| Problem details |
Lines before the one containing "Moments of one" are not wanted; restate the rest below word for word, through the last line, but drop any pictures.

○ ○ ○ ○ ○ ○ ○

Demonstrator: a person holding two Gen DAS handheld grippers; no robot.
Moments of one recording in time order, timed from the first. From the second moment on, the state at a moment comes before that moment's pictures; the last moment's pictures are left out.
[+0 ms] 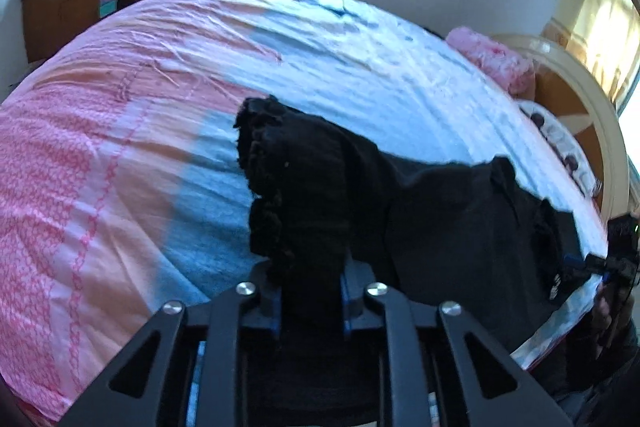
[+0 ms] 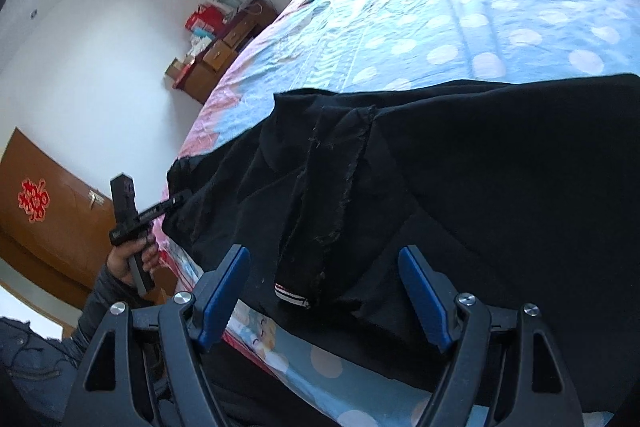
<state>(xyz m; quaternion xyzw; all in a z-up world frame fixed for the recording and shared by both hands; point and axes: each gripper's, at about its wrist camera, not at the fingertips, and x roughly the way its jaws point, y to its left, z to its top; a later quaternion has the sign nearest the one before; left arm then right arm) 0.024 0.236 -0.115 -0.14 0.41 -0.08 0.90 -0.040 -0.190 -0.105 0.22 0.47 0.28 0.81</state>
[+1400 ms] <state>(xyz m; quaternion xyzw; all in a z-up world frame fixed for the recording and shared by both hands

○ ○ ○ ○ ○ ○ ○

| Answer |
Moments of one recording in time order, timed from the first. From the second moment on, the state at a moment comes before that moment's pictures; the last moment's pictures are left out.
[+0 ms] 
[+0 ms] 
<state>(xyz m; quaternion xyzw; all in a z-up world frame fixed for the recording and shared by both hands; point and axes: each gripper's, at about its wrist camera, not at the fingertips, and x roughly the way its jaws point, y to its left, z to its top; a later quaternion has the sign nearest the one before; left arm then right arm) 0.024 0.236 -0.115 -0.14 0.41 -0.08 0.90 -0.040 -0.190 -0.105 0.22 0.47 0.28 0.81</state>
[+1400 ms] <state>(xyz m; quaternion xyzw; all in a z-up world frame fixed for the recording and shared by both hands

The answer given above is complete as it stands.